I am not entirely sure where I went wrong with my approach so I wanted to share it with you guys, thanks for any insights or for spotting some silly mistake.
$$\int \frac{dx}{\tan(ax)^n}$$
First, I made a substitution as such: $u = \tan(ax)$ thus obtaining $$a\sec(ax)^2dx = du$$ rewriting it gives us $$a(\tan(ax)^2+1)dx = du$$
Then I rewrote the integral with the substitution as follows:
$$\frac{1}{a}\int \frac{du}{u^n(u^2 + 1)}$$
Then I integrate as follows (following step is wrong, this should be done with partial decomposition but is it possible?):
$$\frac{1}{a}\int \frac{du}{u^n(u^2 + 1)} = \frac{1}{a}\ln \left| u^{n+2} + u^n \right| \cdot \frac{1}{(n+1)u^{n+1} + (n-1)u^{n-1}} + C$$
Then substituting back results in:
$$\frac{1}{a}\ln \left| u^{n+2} + u^n \right| \cdot \frac{1}{(n+1)u^{n+1}} + (n-1)u^{n-1} + C = \frac{1}{a}\ln \left| \tan(ax)^{n+2} + \tan(ax)^n \right| \cdot \frac{1}{(n+1)\tan(ax)^{n+1} + (n-1)\tan(ax)^{n-1}} + C$$
Testing my answer with $\cot(3x)^4$ I get a very similar graph to the answer in the book but it is slightly off I can't seem to find the mistake. Thanks for any insights.
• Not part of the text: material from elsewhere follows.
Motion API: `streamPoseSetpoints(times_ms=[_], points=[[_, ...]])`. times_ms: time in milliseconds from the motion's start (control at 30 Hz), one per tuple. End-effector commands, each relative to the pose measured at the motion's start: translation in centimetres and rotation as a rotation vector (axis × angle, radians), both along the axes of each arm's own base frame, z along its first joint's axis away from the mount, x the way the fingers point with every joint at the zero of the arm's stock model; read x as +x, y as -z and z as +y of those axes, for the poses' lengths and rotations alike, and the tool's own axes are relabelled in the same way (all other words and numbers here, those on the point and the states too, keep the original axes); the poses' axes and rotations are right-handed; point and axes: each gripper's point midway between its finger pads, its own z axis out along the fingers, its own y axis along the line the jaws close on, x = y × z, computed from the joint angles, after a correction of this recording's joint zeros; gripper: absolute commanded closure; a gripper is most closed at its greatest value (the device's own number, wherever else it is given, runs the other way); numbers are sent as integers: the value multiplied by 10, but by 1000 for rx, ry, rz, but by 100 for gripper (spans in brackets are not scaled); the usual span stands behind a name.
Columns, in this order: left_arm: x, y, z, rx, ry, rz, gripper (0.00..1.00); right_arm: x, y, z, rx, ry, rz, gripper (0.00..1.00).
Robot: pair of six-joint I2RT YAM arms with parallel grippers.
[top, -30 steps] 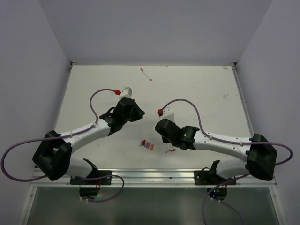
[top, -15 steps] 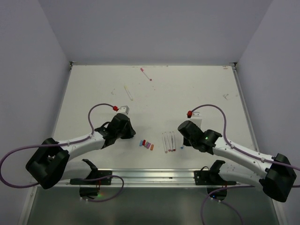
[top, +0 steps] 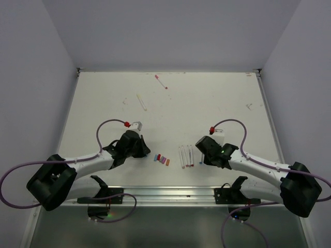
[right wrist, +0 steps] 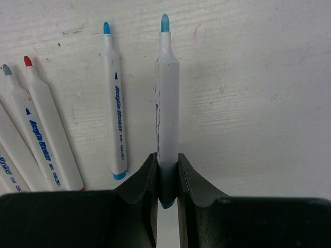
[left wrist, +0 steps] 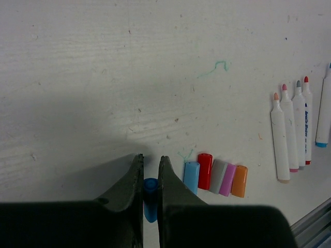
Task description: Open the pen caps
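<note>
My left gripper (left wrist: 150, 164) is shut on a dark blue pen cap (left wrist: 150, 199), low over the table. Just to its right, several more pen caps lie side by side: light blue (left wrist: 191, 176), red (left wrist: 205, 171), grey, pink and orange (left wrist: 239, 181). In the top view they form a short row (top: 162, 159) right of the left gripper (top: 146, 152). My right gripper (right wrist: 167, 157) is shut on a white pen (right wrist: 167, 98) with a bare light-blue tip. That pen points away along the table, beside the uncapped pens (right wrist: 115, 103) (top: 186, 156).
Two more pens lie far back on the table, one yellow (top: 141, 101) and one with a red tip (top: 161, 81). A metal rail (top: 165, 194) runs along the near edge. Walls close in the table on the left, right and back.
Both arms have drawn back toward the near edge. The left gripper came down beside the row of caps. The right gripper swung right off the pens and settled beside them.
</note>
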Motion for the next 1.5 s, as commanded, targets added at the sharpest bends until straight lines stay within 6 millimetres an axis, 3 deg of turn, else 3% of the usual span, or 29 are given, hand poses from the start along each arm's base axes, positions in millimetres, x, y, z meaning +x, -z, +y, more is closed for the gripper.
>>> streamPoseSetpoints(times_ms=[0,333,700,1033,1167,1300,1467], points=[[3,-9,-11,-67,30,-45,100,6,2,-1,28,66,-30,98],[-5,6,-18,-104,48,-9,98,10,10,5,34,49,-12,89],[-8,11,-3,-48,-1,7,83,12,5,7,65,39,-33,74],[-11,12,-4,-60,0,18,63,12,6,12,81,21,-24,69],[-11,12,-3,-57,-5,18,61,13,4,14,88,10,-30,69],[-10,8,-3,-53,-8,15,60,15,-1,16,101,3,-41,68],[15,-25,1,-10,-67,-66,52,17,-9,17,110,-5,-58,61]])
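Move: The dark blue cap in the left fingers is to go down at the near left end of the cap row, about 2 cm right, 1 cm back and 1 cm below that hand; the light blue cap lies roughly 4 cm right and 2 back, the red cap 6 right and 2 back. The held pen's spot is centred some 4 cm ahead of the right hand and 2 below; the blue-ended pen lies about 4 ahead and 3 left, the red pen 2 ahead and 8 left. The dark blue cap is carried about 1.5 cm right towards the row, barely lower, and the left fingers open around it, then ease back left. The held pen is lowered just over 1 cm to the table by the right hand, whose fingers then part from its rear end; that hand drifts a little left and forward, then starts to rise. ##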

It seems that my mistake is the integration step as I do not get a log integral, it is wrong. I should consider partial decomposition, but then is it possible to generalise it?
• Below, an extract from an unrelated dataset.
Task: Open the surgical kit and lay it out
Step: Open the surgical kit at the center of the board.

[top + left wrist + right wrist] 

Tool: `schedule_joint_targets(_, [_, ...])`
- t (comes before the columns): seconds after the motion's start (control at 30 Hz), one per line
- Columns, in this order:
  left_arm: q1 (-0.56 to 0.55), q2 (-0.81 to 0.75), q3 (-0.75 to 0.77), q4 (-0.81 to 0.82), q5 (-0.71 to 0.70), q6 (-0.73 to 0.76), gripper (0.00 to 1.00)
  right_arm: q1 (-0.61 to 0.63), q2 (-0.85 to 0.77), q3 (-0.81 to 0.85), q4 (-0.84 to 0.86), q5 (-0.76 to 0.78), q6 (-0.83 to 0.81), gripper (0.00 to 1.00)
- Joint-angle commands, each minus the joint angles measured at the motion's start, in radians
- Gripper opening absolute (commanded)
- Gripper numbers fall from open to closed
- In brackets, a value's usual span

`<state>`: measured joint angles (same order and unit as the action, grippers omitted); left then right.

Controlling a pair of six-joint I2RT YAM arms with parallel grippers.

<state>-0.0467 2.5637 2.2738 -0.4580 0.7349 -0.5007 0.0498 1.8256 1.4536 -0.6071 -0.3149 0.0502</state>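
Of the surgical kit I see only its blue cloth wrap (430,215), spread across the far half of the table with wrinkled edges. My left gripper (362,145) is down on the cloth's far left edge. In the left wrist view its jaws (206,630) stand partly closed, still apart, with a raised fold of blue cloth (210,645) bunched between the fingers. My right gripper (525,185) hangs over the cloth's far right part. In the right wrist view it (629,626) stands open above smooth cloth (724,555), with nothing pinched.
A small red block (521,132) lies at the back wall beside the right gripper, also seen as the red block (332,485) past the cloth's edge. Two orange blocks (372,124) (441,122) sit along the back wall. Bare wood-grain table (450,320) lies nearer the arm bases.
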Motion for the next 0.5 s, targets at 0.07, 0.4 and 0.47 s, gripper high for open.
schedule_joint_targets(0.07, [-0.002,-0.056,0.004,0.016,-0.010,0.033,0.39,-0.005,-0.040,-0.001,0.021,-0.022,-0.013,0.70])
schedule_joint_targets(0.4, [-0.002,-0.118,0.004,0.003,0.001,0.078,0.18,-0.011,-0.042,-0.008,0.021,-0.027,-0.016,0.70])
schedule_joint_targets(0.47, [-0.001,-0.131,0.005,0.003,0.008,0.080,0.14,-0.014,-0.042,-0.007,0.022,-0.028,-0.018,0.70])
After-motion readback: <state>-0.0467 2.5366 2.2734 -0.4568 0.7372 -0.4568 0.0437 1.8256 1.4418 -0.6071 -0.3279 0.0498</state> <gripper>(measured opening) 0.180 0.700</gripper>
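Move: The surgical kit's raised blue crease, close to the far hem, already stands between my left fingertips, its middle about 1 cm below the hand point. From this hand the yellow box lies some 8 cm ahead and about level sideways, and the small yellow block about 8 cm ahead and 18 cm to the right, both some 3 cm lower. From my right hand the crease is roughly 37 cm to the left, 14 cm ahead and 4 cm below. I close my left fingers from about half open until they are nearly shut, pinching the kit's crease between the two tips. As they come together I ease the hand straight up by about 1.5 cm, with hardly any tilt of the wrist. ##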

$\textbf{Update:}$ so far I have only realised that if we play around with different powers $n$ we notice that if there is a general expression, it is different for odd and even powers; I conjecture that we indeed can find it, but two separate expressions.
$$I_n=\int \frac{du}{u^n(u^2 + 1)}$$
If you use Mathematica, it returns, as @138Aspen wrote in comments $$I_n=\frac{u^{1-n} }{1-n}\, _2F_1\left(1,\frac{1-n}{2};\frac{3-n}{2};-u^2\right)$$ or $$I_n=-\frac{1}{2} i^{n+1}\, B_{-u^2}\left(\frac{1}{2}-\frac{n}{2},0\right)$$
The problem is that, if $n$ is odd, Mathematica returns the unpleasant
ComplexInfinity.I think that it would be better to analyze the structure of the individual integrals $$\large\color{blue}{I_{2n}=(-1)^n \tan^{-1}(u)+P_n(u)}$$ where $$\left( \begin{array}{cc} n & P_n \\ 1 & -\frac{1}{u} \\ 2 & -\frac{1}{3 u^3}+\frac{1}{u} \\ 3 & -\frac{1}{5 u^5}+\frac{1}{3 u^3}-\frac{1}{u} \\ 4 & -\frac{1}{7 u^7}+\frac{1}{5 u^5}-\frac{1}{3 u^3}+\frac{1}{u} \\ 5 & -\frac{1}{9 u^9}+\frac{1}{7 u^7}-\frac{1}{5 u^5}+\frac{1}{3 u^3}-\frac{1}{u} \\ 6 & -\frac{1}{11 u^{11}}+\frac{1}{9 u^9}-\frac{1}{7 u^7}+\frac{1}{5 u^5}-\frac{1}{3 u^3}+\frac{1}{u} \\ \end{array} \right)$$
$$\large\color{blue}{I_{2n+1}=(-1)^n \frac{1}{2} \log \left(\frac{u^2+1}{u^2}\right)+Q_n(u)}$$ where $$\left( \begin{array}{cc} n & Q_n \\ 1 & -\frac{1}{2 u^2} \\ 2 & -\frac{1}{4 u^4}+\frac{1}{2 u^2} \\ 3 & -\frac{1}{6 u^6}+\frac{1}{4 u^4}-\frac{1}{2 u^2} \\ 4 & -\frac{1}{8 u^8}+\frac{1}{6 u^6}-\frac{1}{4 u^4}+\frac{1}{2 u^2} \\ 5 & -\frac{1}{10 u^{10}}+\frac{1}{8 u^8}-\frac{1}{6 u^6}+\frac{1}{4 u^4}-\frac{1}{2 u^2} \\ 6 & -\frac{1}{12 u^{12}}+\frac{1}{10 u^{10}}-\frac{1}{8 u^8}+\frac{1}{6 u^6}-\frac{1}{4 u^4}+\frac{1}{2 u^2} \\ \end{array} \right)$$
The patterns are quite obvious.